### REQUIRED ACTION
Each record that follows should be repeated exactly, minus any images.

### INPUT DATA
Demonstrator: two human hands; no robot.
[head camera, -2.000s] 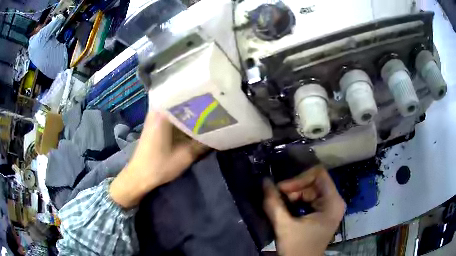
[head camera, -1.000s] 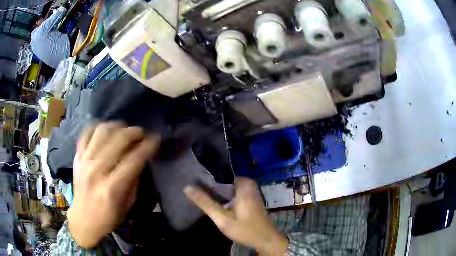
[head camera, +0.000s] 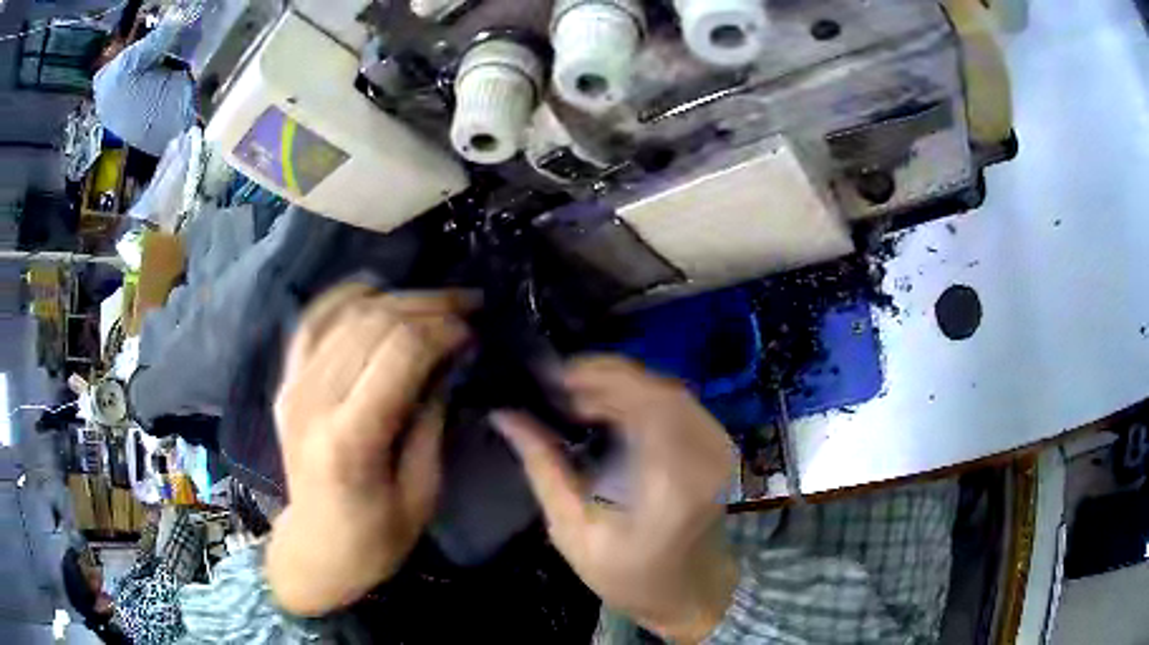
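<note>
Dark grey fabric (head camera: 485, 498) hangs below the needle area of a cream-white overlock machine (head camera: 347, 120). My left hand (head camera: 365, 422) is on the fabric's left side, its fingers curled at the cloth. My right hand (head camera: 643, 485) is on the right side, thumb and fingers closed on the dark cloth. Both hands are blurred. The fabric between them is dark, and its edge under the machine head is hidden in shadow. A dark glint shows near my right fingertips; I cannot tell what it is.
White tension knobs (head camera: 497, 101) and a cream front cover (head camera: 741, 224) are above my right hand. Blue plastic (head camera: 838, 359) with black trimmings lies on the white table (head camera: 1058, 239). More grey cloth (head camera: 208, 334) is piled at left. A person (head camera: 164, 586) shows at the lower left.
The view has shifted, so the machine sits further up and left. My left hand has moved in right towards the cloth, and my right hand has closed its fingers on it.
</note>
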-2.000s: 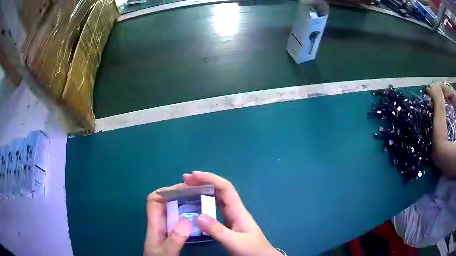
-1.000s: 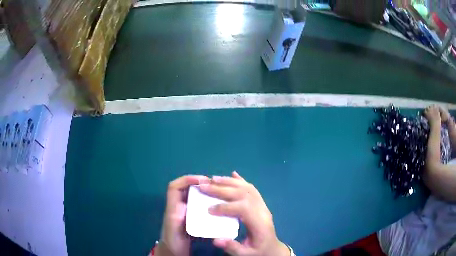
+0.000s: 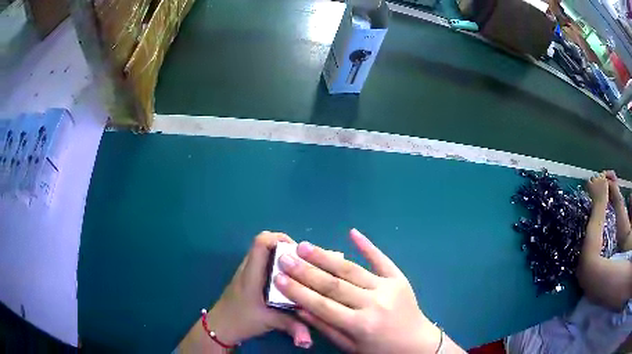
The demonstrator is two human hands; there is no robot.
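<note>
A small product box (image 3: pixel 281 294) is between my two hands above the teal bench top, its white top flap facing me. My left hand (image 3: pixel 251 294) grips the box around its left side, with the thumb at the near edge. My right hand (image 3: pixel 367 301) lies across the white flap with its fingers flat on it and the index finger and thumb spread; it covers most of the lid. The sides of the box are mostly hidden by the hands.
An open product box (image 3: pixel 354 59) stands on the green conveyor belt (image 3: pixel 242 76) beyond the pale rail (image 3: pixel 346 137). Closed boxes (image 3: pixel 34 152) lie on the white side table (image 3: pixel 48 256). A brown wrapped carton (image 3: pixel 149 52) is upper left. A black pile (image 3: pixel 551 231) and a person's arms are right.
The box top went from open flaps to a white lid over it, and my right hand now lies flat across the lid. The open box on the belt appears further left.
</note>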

### WRITTEN ANSWER
Demonstrator: two human hands; no robot.
[head camera, -2.000s] 
[head camera, -1.000s] 
[head camera, +0.000s] 
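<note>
Dark grey fabric (head camera: 485, 498) hangs below the needle area of a cream-white overlock machine (head camera: 347, 120). My left hand (head camera: 365, 422) is on the fabric's left side, its fingers curled at the cloth. My right hand (head camera: 643, 485) is on the right side, thumb and fingers closed on the dark cloth. Both hands are blurred. The fabric between them is dark, and its edge under the machine head is hidden in shadow. A dark glint shows near my right fingertips; I cannot tell what it is.
White tension knobs (head camera: 497, 101) and a cream front cover (head camera: 741, 224) are above my right hand. Blue plastic (head camera: 838, 359) with black trimmings lies on the white table (head camera: 1058, 239). More grey cloth (head camera: 208, 334) is piled at left. A person (head camera: 164, 586) shows at the lower left.
The view has shifted, so the machine sits further up and left. My left hand has moved in right towards the cloth, and my right hand has closed its fingers on it.
</note>
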-2.000s: 
-1.000s: 
+0.000s: 
The demonstrator is two human hands; there is no robot.
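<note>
A small product box (image 3: pixel 281 294) is between my two hands above the teal bench top, its white top flap facing me. My left hand (image 3: pixel 251 294) grips the box around its left side, with the thumb at the near edge. My right hand (image 3: pixel 367 301) lies across the white flap with its fingers flat on it and the index finger and thumb spread; it covers most of the lid. The sides of the box are mostly hidden by the hands.
An open product box (image 3: pixel 354 59) stands on the green conveyor belt (image 3: pixel 242 76) beyond the pale rail (image 3: pixel 346 137). Closed boxes (image 3: pixel 34 152) lie on the white side table (image 3: pixel 48 256). A brown wrapped carton (image 3: pixel 149 52) is upper left. A black pile (image 3: pixel 551 231) and a person's arms are right.
The box top went from open flaps to a white lid over it, and my right hand now lies flat across the lid. The open box on the belt appears further left.
</note>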

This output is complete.